I have an inside joke with a close friend of mine: Everyone’s money is green. True statement. The point of this was that green is the color that triumphs all. The color of your money matters more to business owners than the color of your skin. Money matters more than your political leanings, your culture, your religion, your sexual preference, your economic standing, your education level, your language, your nationality. And by all accounts this is true.

But in recent years I have appended that statement with another truism: …but some people’s money is greener than others.

Yes you should do what you can to make your customers happy. After all, happy customers are profitable customers.

But we’ve all heard another equally popular notion, that of the 80/20 rule. The rule goes that 20% of your customers will make up 80% of your problems. The exact figures might not be accurate but the gist of it is that some small, insignificant number of people are responsible for the vast majority of complaints, grievances, screeching voicemails, and wasted time that you experience.

If you’re a business owner, if you’re in sales, if you have ever had a job, you know this to be true. There’s that one client who always complains her food is too cold (or too hot). The habitual late payer. The guy who never checks his mail and claims he never got the bill you know sent him. The liar. The fraudster. The person who leaves a 5 minute long voice message that conveys nothing remotely important. The customer who returns half the clothes they buy with a stain on it.

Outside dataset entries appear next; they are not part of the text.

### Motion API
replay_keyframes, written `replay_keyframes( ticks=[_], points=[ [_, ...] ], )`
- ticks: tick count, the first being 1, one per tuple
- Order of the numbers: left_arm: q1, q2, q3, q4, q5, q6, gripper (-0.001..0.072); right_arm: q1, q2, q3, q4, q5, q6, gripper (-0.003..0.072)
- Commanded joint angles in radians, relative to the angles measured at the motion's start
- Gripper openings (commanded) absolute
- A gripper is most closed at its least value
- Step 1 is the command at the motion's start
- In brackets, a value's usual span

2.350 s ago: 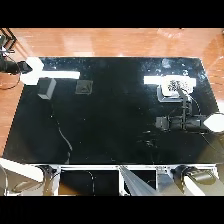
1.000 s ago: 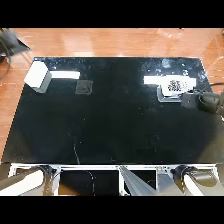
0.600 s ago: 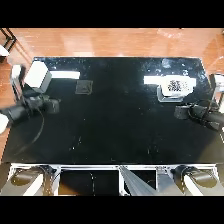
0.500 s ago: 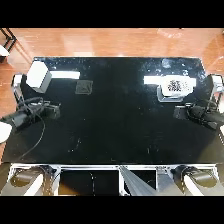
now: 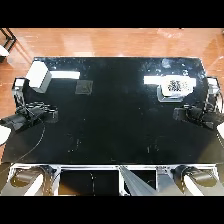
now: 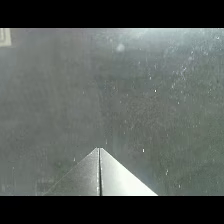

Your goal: Fold the box and place the chain.

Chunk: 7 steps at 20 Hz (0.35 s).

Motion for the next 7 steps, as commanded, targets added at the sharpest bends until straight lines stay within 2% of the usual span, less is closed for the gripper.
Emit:
replay_keyframes(
  ticks=[1,7],
  points=[
    [0.001,-0.010,0.011,0.009,-0.039,0.000,0.0024,0.001,-0.001,-0.001,-0.003,0.003,-0.001,0.0022],
    [0.001,-0.010,0.011,0.012,-0.040,0.000,0.0024,0.001,-0.001,-0.001,-0.003,0.003,-0.001,0.0022]
  ],
)
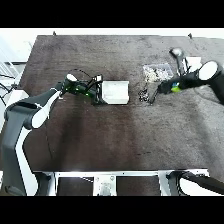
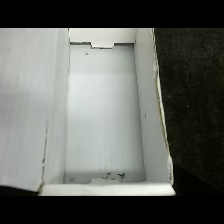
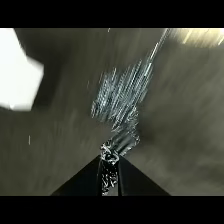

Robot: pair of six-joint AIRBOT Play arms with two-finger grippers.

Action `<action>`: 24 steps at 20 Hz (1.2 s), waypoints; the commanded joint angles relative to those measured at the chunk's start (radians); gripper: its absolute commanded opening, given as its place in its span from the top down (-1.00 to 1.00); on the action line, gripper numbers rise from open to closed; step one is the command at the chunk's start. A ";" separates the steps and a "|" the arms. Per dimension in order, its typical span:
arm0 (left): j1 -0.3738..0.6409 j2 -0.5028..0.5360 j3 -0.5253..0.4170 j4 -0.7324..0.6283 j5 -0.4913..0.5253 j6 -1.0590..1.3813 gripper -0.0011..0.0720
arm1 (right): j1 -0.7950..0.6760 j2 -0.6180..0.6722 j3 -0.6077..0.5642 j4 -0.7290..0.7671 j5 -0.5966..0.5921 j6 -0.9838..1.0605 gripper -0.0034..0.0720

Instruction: Fold the box and place the chain.

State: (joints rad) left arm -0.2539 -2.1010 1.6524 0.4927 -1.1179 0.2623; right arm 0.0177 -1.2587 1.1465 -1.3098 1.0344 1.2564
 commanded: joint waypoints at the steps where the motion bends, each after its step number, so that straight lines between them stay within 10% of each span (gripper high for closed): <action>1: 0.000 0.000 0.000 0.000 0.000 0.000 -0.09 | -0.013 -0.004 -0.169 0.024 -0.101 0.011 0.86; 2: 0.000 0.000 0.000 0.000 0.000 0.000 -0.09 | -0.017 -0.007 -0.188 0.022 -0.126 0.011 0.86; 4: 0.000 0.000 0.000 0.000 0.000 0.000 -0.09 | -0.027 -0.012 -0.197 0.016 -0.129 0.011 0.04; 24: 0.000 0.000 0.000 0.000 0.000 0.000 -0.09 | -0.038 -0.196 -0.182 0.023 -0.265 0.011 0.36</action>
State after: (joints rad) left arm -0.2539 -2.1010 1.6524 0.4931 -1.1179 0.2623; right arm -0.0196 -1.4418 0.9604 -1.2861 0.7956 1.2678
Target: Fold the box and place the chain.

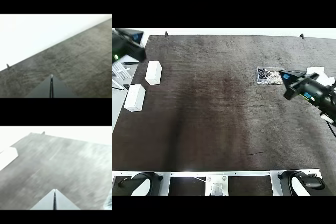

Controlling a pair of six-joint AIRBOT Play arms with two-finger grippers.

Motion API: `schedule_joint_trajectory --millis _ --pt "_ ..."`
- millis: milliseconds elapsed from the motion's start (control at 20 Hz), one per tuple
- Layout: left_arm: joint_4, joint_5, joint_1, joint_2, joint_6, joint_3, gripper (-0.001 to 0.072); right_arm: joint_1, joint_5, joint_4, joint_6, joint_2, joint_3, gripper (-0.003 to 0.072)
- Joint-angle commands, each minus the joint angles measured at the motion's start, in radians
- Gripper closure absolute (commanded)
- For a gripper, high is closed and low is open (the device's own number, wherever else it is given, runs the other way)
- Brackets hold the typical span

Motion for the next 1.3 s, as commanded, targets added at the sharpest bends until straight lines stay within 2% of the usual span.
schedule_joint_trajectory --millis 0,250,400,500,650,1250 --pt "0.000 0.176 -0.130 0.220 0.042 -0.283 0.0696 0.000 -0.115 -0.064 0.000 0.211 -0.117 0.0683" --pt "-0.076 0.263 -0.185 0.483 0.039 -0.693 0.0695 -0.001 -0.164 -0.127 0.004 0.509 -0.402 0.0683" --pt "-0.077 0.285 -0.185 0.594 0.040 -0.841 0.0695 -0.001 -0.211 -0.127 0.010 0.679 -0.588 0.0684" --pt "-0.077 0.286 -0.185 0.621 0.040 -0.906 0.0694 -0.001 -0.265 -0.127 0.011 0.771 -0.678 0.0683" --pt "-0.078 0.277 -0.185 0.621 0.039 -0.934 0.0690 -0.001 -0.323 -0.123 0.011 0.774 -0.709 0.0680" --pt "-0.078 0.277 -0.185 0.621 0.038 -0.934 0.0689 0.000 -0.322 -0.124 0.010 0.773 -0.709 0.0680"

Whatever your business, whatever your trade, you’ve undoubtedly had to service this person.

Customers make you money but they also cost you a little too. After all, customers are investments, and investments don’t come free. Making customers happy means investing some time, effort, and maybe some money in them.

Let us pretend you have 10 customers who all spend about the same amount at your business every year, whether it’s on pizza, clothes, insurance, or snowboarding equipment. 9 come in, say hi, smile, find what they are looking for, pay, and go on about their way with the occasional inquiry, and even rarer complaint. These are the good customers. The ones you would do anything to keep. You call them, and spend the extra time with them to make sure they are super satisfied with their experience, because you love hearing from them and want them to keep coming back. These are the customers you go to bat for, bend over backwards for, and jump in front of a train for, because they are worth it.

But then comes 10. There is always a number 10. This client walks through your door or you see their name on your call ID and suddenly it feels like the never ending Monday. You know it’s nothing good, it’s never anything good with this client. What is it they want to gripe about this time?

You have always put up with this person because you are worried about losing their business. You force a smile and want to keep them happy so they keep coming back, but you shudder with dread every time they actually do come back.

I can go on for pages about bad customers but I don’t need to. You know who your bad customers are. You know them by name. You could spot them in a police line-up. You could recant their phone numbers by heart. You can catch their scent from a mile away. Think of all the time you have spent dealing with these clients and their endless barrage of problems, usually self-inflicted. Think of all the hairs turned gray. Think of all the innocent staff under your watch who have been ripped a new orifice by these customers…

And now, think about how much more profitable it would have been to have used that time and effort acquiring new clients, or helping other clients who are wonderful to work with.

Enough with the façade. End the charade. Don’t wait for your bad customers to fire you.

Fire your bad customers.

Everyone’s money is green, but some people’s money is greener.

You don’t have to make a scene about it. Firing customers can be subtle. Be frank and open with them, and let them know that for whatever reason, your organization might not be the best fit for them, and recommend them to some other businesses that can help them.

In fact, do yourself a double favor and recommend them to the competition.